Geologic Column: New Year's as we know it is new

by John Copeland

Credit: Fran LoCascio Credit: Fran LoCascio
January has not always been the first month of the year. And commemorating New Year’s Day on Jan. 1 is an even newer phenomenon. Yet, celebrations of the new year are perhaps the oldest of all holidays.

Cuneiform clay tablets discovered in Iraq reveal that more than 4,000 years ago, Babylonians were celebrating a New Year’s holiday. The Babylonian New Year, however, began with the first crescent moon after the spring equinox.

Several other ancient cultures celebrated the start of the new year on other dates tied to the seasons. The Egyptians, Phoenicians and Persians began the new year with the fall equinox, while the Greeks celebrated it on the winter solstice. Ancient Celts and other Northern European cultures celebrated the new year beginning at dusk on Oct. 31. Ancient Hebrews also celebrated their new year (Rosh Hashanah) in the fall, and Jewish people worldwide still observe this tradition. India and Iran celebrate their new year in March. China celebrates its new year in late January or February.

These varied dates for New Year’s holidays make one wonder how January ultimately became the first month on our calendar and how Jan. 1, which has no particular astronomical or agricultural significance, came to mark the beginning of our new year. We can blame the Romans. The month of January did not even exist until about 700 B.C., when the second king of Rome, Numa Pompilius, added the months of January and February to the Roman calendar.

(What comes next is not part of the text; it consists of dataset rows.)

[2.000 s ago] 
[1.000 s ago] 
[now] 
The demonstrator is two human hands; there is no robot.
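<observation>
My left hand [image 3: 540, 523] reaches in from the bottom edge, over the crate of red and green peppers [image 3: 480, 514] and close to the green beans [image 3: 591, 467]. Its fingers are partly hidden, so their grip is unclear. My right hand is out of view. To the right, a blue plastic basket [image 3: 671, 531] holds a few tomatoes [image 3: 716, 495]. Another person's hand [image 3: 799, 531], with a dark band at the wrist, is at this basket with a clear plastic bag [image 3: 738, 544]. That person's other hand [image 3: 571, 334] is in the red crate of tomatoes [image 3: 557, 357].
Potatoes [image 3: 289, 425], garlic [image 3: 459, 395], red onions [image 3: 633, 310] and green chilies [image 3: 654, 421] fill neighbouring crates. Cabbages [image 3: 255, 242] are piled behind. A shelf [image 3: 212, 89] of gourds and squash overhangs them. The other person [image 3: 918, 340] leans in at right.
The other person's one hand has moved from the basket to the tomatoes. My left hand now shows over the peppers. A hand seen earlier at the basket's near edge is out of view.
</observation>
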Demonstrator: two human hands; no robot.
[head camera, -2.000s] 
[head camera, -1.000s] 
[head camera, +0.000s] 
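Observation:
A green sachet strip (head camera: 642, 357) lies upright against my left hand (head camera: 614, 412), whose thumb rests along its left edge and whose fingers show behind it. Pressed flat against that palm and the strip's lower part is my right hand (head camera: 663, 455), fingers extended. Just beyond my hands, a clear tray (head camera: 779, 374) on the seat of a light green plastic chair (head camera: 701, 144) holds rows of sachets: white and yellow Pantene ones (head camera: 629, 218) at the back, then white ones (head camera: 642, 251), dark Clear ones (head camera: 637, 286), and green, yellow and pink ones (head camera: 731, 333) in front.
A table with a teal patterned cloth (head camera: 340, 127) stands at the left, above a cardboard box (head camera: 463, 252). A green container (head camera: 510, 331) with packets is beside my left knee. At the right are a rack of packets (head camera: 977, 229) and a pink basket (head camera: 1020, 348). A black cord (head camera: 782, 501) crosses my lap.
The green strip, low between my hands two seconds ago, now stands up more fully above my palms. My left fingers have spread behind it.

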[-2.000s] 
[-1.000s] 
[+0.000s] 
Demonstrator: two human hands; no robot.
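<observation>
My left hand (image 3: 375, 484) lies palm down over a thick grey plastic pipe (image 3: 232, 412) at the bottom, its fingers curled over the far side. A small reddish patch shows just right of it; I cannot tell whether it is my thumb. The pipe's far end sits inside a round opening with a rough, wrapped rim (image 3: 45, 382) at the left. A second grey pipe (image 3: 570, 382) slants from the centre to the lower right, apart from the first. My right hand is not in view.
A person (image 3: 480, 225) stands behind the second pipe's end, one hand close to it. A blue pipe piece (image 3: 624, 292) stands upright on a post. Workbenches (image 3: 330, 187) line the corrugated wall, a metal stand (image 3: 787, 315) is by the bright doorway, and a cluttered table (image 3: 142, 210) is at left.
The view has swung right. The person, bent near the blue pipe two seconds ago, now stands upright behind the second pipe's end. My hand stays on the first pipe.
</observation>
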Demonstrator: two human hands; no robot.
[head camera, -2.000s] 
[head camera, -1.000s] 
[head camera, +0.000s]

The month of January is associated with the god Janus, one of the few Roman gods with no Greek counterpart. In prayers, his name was evoked even before that of Jupiter. To the Romans, Janus was the god of beginnings and endings, presiding over every entrance and departure. Because every door and passageway looks in two directions, Janus is always depicted as two-headed; one face looks back into the past as the other peers forward to the future.

In 46 B.C., Julius Caesar reformed the Roman calendar, introducing a new, solar-based calendar that was a vast improvement on the Ancient Roman calendar, which over the years had become wildly out of sync with the seasons. The Julian calendar decreed that the new year would begin on Jan. 1.

After Rome’s decline and Christianity had spread through Europe, the church considered New Year’s celebrations pagan. In A.D. 567, the Council of Tours abolished Jan. 1 as the beginning of the year, and throughout medieval Christian Europe, the new year was celebrated on a variety of dates, including Christmas; March 1; March 25, the Feast of the Annunciation; and Easter. There was no uniform calendar.

Then, during the late 1500s, at the urging of Pope Gregory XIII, Italian doctor and astronomer Aloysius Lilius came up with a modification to the Julian calendar that made it more accurate. The resulting Gregorian calendar, followed by most of the world today, restored Jan. 1 as New Year’s Day. Although most Catholic countries adopted the Gregorian calendar almost immediately, it was only gradually adopted among Protestant countries. The British, for example, did not adopt the reformed calendar until 1752. Until then, the British Empire, and the American colonies, still celebrated the new year in March.

In the Northern Hemisphere, January is a logical time for a new beginning. On the winter solstice 10 days prior, we experience the shortest day of the year and by the beginning of January, the days are lengthening again. This return of longer hours of daylight had a profound effect on cultures that were tied to agricultural cycles. It even exerts an emotional effect on many people today.

I think the Ancient Romans were on to something with Janus. As the god of new beginnings, Janus is a good symbol for starting the new year, both looking back in contemplation of the year just past and looking forward to the coming year.

New Year’s resolutions — reactive goals for changing one’s behavior — offer a perfect example of looking backward and forward at the same time. It is believed that the Babylonians were the first to make New Year’s resolutions. The Romans also had a similar tradition. A common resolution in Ancient Rome was to ask forgiveness from enemies of the past year. Early Christians also believed the first day of the new year should be spent reflecting on past mistakes and resolving to improve oneself.

Today, when we make resolutions on Jan. 1, we’re tapping into that ancient and powerful human longing for a fresh start.

 

John Copeland

John Copeland headshot. Credit: Fran LoCascio

Copeland is a filmmaker in California who has produced television programs ranging from “Babylon 5” to “Faces of Earth” (produced with the American Geosciences Institute). Copeland also works with MIT’s Experimental Study Group to instruct undergraduate science and engineering students in the art of visual communication and storytelling. The views expressed are his own.